İzmir'in "hakanı" kim olacak?
Yazar: Agah Agamemnon
Bugüne kadar hep konuşuldu:
"Şu Adalet ve Kalkınma Partisi'nde devlet protokolünün dışında ikinci bir protokol var..."
Bunu dile getirenler kamu kuruluşlarında "kadroların" ellerinden tek tek gidişlerini izleyen, ses çıkaramayan-çıkarmayan kamu görevlileri ya da parti içinde çenesi düşük isimlerin anlattıklarıydı.
Neler söyleniyordu başka:
"Bu partide bakanları arayıp iş emreden il başkanları var..."
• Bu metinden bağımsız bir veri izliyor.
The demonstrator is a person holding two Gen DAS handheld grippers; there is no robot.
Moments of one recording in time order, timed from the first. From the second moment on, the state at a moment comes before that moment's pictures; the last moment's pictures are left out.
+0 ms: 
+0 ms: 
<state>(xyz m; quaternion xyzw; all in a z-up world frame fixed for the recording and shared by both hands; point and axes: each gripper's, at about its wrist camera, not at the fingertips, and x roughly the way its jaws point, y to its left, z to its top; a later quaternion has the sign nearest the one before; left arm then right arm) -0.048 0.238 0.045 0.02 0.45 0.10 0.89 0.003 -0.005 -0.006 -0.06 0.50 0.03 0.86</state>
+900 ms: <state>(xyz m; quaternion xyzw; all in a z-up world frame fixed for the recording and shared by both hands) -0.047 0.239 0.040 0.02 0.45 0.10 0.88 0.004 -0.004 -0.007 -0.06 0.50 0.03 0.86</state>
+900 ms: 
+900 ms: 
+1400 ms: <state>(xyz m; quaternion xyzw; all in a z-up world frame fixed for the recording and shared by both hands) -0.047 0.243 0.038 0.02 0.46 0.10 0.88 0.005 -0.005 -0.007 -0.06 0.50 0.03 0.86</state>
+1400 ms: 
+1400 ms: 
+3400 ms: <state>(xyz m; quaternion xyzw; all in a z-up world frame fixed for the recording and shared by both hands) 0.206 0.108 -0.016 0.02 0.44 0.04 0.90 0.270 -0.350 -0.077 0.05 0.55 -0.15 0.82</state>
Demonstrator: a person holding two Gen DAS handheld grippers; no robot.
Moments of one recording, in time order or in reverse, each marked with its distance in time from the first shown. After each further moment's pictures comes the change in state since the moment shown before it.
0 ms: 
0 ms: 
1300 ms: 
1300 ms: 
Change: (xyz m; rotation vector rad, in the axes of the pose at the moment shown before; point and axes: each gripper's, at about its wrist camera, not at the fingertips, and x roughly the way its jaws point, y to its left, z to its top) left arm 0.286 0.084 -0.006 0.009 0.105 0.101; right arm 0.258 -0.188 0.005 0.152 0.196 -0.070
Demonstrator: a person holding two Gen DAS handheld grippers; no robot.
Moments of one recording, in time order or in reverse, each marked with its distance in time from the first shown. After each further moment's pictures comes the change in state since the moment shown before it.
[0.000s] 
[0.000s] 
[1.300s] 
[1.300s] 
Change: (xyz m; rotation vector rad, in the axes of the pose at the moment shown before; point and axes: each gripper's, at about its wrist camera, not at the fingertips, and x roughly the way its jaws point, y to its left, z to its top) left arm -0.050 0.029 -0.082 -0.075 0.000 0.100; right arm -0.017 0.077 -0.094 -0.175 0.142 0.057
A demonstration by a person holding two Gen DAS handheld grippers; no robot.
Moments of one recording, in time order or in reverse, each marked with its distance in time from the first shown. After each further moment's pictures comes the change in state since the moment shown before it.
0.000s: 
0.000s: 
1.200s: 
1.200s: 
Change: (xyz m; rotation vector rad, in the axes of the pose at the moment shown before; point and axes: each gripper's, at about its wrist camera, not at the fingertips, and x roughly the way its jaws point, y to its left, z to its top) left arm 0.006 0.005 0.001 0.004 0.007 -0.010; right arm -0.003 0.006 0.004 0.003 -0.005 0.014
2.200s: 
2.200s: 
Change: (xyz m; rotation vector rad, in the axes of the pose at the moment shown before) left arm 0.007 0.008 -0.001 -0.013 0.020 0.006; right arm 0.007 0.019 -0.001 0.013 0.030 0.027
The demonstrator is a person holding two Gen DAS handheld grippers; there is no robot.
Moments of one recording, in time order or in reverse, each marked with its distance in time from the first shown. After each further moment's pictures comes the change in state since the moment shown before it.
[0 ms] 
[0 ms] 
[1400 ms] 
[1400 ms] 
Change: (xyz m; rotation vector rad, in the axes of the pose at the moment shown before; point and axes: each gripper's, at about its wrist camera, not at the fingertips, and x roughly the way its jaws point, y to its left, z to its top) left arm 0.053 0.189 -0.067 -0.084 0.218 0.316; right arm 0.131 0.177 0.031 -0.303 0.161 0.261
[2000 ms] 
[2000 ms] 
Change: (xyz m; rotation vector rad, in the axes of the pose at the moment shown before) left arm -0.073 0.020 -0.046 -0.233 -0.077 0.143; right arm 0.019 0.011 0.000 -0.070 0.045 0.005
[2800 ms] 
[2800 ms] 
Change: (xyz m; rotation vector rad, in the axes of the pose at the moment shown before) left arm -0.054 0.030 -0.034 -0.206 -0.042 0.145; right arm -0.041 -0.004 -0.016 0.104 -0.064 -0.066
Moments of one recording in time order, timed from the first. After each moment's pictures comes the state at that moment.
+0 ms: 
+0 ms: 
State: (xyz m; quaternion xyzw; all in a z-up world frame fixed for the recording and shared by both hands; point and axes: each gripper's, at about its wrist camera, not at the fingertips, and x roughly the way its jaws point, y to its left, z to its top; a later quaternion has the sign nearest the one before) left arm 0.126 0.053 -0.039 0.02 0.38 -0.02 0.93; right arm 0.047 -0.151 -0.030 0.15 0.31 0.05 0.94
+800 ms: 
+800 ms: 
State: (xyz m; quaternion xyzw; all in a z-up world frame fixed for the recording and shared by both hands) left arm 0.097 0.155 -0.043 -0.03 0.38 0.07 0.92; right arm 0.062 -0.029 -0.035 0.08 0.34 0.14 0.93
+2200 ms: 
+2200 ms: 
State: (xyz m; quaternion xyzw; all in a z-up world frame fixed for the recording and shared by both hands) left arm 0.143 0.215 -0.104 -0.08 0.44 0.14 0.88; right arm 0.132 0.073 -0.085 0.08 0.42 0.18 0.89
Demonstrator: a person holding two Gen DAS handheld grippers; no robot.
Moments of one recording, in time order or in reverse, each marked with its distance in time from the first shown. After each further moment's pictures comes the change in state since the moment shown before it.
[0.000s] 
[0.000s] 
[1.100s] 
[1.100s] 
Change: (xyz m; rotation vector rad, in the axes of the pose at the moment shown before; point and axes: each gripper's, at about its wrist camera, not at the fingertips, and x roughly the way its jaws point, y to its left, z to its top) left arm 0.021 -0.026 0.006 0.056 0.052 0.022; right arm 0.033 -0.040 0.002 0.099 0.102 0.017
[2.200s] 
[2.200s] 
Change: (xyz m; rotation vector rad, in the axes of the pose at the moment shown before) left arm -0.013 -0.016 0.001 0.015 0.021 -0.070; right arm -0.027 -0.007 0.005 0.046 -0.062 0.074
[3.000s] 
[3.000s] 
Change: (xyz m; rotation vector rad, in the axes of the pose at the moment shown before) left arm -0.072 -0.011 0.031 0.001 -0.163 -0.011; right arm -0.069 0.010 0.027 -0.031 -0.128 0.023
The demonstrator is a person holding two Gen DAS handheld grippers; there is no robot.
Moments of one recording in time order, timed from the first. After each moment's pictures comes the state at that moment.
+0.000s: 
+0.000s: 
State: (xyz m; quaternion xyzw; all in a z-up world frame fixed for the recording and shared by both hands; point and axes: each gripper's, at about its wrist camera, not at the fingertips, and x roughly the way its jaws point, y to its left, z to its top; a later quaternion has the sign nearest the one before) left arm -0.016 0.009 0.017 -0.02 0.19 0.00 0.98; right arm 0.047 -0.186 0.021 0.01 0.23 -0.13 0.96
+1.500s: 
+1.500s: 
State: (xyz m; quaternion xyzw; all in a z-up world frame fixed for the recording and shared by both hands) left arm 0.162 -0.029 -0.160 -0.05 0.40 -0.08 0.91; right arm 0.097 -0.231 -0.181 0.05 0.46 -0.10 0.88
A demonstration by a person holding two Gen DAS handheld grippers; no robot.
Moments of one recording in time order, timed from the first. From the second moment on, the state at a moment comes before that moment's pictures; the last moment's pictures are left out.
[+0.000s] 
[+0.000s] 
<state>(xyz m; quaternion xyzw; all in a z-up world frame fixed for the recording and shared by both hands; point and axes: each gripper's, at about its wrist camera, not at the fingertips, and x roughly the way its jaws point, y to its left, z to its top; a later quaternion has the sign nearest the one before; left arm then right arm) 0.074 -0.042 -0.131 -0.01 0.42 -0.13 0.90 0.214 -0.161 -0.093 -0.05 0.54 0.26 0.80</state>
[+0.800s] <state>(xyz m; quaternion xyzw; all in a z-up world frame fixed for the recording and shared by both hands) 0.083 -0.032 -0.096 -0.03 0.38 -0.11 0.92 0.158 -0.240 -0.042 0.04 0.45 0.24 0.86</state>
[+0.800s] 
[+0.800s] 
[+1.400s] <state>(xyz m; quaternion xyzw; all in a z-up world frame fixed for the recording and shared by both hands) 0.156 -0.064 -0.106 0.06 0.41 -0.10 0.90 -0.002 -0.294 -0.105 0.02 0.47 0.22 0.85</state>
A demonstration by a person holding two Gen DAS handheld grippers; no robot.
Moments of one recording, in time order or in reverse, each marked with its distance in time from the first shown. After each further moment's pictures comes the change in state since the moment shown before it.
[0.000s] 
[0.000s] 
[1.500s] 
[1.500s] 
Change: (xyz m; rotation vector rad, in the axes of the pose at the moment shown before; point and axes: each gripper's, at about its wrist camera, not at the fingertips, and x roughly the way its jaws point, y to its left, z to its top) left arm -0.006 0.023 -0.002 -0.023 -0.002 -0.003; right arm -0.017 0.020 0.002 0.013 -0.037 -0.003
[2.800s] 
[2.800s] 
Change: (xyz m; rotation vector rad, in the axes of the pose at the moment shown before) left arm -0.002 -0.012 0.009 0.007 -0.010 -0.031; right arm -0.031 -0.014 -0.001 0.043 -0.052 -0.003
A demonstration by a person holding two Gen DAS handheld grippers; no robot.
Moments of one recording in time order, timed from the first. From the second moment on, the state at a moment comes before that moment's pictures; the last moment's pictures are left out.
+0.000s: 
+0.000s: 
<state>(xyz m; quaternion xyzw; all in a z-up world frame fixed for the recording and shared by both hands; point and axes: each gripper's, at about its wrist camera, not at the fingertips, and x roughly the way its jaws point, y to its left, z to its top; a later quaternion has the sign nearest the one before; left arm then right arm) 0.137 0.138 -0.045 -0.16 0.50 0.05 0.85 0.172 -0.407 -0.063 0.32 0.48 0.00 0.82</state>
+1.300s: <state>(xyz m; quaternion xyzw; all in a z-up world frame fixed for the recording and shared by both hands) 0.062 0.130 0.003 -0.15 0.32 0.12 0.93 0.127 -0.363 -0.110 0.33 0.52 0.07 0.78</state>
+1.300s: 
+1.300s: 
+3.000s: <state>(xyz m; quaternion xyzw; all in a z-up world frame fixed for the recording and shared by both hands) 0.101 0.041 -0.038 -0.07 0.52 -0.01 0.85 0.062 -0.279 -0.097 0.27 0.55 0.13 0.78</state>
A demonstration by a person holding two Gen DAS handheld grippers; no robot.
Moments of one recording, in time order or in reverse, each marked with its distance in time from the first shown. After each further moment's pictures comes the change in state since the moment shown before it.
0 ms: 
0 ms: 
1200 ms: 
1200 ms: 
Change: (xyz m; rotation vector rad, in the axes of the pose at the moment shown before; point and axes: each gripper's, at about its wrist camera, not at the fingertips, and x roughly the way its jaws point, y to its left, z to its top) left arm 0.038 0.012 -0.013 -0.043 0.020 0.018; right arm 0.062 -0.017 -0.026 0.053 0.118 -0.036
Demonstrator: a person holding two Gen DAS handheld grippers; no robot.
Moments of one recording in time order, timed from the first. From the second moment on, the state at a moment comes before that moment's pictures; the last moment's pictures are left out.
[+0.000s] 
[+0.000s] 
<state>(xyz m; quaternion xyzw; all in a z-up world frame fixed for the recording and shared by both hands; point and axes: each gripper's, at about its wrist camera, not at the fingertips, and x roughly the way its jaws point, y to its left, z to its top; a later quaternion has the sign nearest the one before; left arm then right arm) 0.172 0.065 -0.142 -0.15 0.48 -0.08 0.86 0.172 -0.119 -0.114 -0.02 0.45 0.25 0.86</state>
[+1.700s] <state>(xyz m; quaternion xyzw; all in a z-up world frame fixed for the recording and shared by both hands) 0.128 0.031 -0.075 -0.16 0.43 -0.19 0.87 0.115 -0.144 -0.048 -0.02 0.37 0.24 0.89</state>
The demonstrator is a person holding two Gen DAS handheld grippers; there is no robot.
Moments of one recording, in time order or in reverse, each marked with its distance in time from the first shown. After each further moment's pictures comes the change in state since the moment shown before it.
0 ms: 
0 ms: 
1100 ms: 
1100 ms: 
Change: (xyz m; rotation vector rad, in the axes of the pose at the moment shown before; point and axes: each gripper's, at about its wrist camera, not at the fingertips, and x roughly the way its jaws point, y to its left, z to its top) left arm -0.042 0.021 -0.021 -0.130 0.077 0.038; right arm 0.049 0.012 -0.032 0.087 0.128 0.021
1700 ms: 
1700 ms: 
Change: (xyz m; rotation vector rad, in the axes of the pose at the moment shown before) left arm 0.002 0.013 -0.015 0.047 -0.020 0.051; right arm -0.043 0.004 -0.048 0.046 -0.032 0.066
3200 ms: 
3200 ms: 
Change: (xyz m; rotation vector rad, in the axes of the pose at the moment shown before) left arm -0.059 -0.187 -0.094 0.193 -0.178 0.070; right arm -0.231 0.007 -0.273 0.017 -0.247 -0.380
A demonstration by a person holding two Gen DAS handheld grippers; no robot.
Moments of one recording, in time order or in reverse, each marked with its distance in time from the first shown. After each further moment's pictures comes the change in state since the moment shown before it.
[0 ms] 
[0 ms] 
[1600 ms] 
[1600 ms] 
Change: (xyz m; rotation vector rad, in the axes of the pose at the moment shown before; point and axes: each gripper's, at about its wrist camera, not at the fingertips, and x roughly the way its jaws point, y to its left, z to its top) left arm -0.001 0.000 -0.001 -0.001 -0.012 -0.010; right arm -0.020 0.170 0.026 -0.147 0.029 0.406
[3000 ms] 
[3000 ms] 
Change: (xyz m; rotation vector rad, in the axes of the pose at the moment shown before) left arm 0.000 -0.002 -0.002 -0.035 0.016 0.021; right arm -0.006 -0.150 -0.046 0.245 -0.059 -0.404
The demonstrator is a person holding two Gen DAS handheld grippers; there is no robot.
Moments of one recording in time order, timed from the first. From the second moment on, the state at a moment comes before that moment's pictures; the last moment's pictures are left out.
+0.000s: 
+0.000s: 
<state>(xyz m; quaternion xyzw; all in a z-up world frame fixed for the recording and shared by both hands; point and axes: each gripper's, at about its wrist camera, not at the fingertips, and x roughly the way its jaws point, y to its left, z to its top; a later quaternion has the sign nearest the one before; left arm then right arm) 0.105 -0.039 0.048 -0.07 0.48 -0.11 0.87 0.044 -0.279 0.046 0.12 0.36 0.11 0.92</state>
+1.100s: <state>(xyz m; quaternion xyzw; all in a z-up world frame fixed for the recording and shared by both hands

"Bu güçlerini tarikat içindeki ağırlıklarından alıyorlar..."
Bu tarikat meselesi, değişmez gündem...
Ama tarikat hususunda sadece AKP'den değil, CHP'den de söz edilen bir dönem yaşıyoruz.
Hatta bir ara boynuz kulağı geçti; sadece CHP'nin tarikatlarla ilişkisi konuşuldu.
Peki AKP'de "tarikat protokolü" olarak yaşanan "protokol sorunu"; İzmir'de kendisini nasıl gösterecek?
CHP'nin bütün anketlerde "ezici üstünlük"le önde görünen Aziz Kocaoğlu gibi bir başkan adayı var.
Ve Kocaoğlu, kimilerince "tutuk" ve "hakimiyeti eksik" gibi yorumlanan görüntüsünü artık tarihe gömdü.
Gittiği her yerde "güven veren" ve "tek hakim" pozisyonunu halka en iyi şekilde sunuyor.
Aziz Kocaoğlu, bu durumunu kamuoyuna "iyi pazarlıyor"...
Ancak tek hakim Kocaoğlu'nun partisinde, ilçe belediye başkanlığı koltuklarından birisinde, bir bakan var...
Yılbaşı kutlamalarında beş yıldızlı oteller yerine "yoksul sofrası"nı seçtiğini basına geçtiği haber servislerinde, röportajlarında dile getiren; kolunda kırıklar olsa da eli yüzü düzgün ve yakışıklı mı yakışıklı bir aday var...
Peki bölge temsilciliğini yaptığı gazetede bile kendisine pek çok çalışanın "bakanım" diye seslendiği; CHP'nin şansı niteliğindeki bu aday şimdi ne yapacak?
Protokolde Aziz Bey'den önce mi gelecek, sonra mı?
Kendisine "başkanım" mı yoksa "bakanım" mı denmesini tercih edecek?
İzmir'e her değindiğinde, Aziz Bey'e her vesileyle yazılarında dokundurmayı alışkanlık haline getiren "o kadife sesli gazeteci"yi; ne yapacak?
"Mustafa" filminin galasına ev sahipliği yaptığı bu gazetecinin yeni projesi olduğu söylenen "Saidi Nursi Belgeseli"nin galası yine bu ilçe sınırlarında mı yapılır?
Bütün bunlar, AKP'dekine benzer bir protokol krizinin kapıda olduğunu gösteren sorular...
Bu sorulara yanıtları, 30 Mart'tan itibaren hep birlikte alacağız.
"Hakan" Türk Devletlerinde, hükümdarlara verilen ve en çok bilinen unvanlardan...
Seçimlerden sonra; İzmir'in "hakanı" Aziz Bey mi olacak, yoksa CHP'nin şansı yakışıklı mı yakışıklı, şair mi şair, doktor mu doktor, gazeteci mi gazeteci ve nihayet bakan mı bakan bu flaş aday mı?
Yaşanması muhtemel bu kriz, acaba İzmir'i bir sonraki seçimlere "sol kolu kırık" sokar mı; bir "yol kazası"nın eli kulağında mıdır?
Bu soruyu sormak için henüz erken; ama yine de şimdiden sormakta fayda var.